General characteristics of temperature variation in China during the last two millennia

Bao Yang

Institute of Cold and Arid Regions Environmental and Engineering, Chinese Academy of Sciences, China

Achim Braeuning

Institute for Geography, University of Stuttgart, Stuttgart, Germany

Kathleen R. Johnson

Department of Earth and Planetary Science, University of California, Berkeley, CA, USA

Shi Yafeng

Institute of Geography and Limnology, Chinese Academy of Sciences, Nanjing, 210008, China

Three alternate China-wide temperature composites covering the last 2000 years were established by combining multiple paleoclimate proxy records obtained from ice cores, tree rings, lake sediments and historical documents.
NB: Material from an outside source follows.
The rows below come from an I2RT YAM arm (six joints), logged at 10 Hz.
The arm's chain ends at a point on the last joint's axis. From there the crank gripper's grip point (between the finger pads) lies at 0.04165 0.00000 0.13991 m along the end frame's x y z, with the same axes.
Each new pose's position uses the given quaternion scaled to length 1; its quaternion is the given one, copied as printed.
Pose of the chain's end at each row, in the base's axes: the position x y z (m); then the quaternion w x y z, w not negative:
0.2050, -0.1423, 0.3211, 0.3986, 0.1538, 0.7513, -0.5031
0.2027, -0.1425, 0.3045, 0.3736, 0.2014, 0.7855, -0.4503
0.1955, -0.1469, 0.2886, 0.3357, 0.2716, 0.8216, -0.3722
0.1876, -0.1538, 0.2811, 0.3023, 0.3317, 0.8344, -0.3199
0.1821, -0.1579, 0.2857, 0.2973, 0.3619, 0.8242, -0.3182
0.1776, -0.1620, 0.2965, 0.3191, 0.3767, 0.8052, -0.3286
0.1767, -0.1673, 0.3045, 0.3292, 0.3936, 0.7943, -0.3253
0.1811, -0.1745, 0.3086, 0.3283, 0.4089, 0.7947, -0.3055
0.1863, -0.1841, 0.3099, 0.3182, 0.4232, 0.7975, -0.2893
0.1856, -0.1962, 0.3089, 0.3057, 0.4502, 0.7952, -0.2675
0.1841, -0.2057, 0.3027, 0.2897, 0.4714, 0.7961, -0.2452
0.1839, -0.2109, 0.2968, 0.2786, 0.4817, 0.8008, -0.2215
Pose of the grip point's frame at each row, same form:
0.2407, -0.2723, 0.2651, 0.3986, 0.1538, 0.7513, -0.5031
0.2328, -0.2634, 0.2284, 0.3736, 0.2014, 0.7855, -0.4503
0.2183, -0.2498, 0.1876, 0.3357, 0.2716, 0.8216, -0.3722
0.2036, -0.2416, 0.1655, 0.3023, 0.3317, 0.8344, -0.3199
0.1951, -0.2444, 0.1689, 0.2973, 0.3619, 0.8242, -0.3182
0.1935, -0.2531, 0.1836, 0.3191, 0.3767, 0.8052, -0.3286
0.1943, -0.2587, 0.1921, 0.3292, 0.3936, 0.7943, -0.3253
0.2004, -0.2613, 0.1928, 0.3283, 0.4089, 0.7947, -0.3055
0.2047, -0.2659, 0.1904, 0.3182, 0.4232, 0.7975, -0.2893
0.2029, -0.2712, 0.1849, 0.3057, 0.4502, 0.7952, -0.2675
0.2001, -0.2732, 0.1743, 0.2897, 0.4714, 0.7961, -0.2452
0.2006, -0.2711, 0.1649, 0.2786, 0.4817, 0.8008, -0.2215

Five periods of temperature variation can be identified: a warm stage in AD 0–240, a cold interval between AD 240 and 800, a return to warm conditions from AD 800–1400, including the Medieval Warm Period between AD 800–1100, the cool Little Ice Age period between 1400–1920, and the present warm stage since 1920. Regional temperature variation is found during AD 800–1100, when warm conditions occurred in Eastern China and in the northeastern Tibetan Plateau and in AD 1150–1380, when the southern Tibetan Plateau experienced a warm interval. In contrast, evidence for cool conditions during the LIA is more consistent among the proxy records. The temperature reconstructions for China and the Northern Hemisphere show good agreement over the past millennium.

Published 11 May 2002.

Citation: Yang, B., A. Braeuning, K. R. Johnson, and S. Yafeng (2002), General characteristics of temperature variation in China during the last two millennia, Geophys. Res. Lett., 29(9), 1324, doi:10.1029/2001GL014485.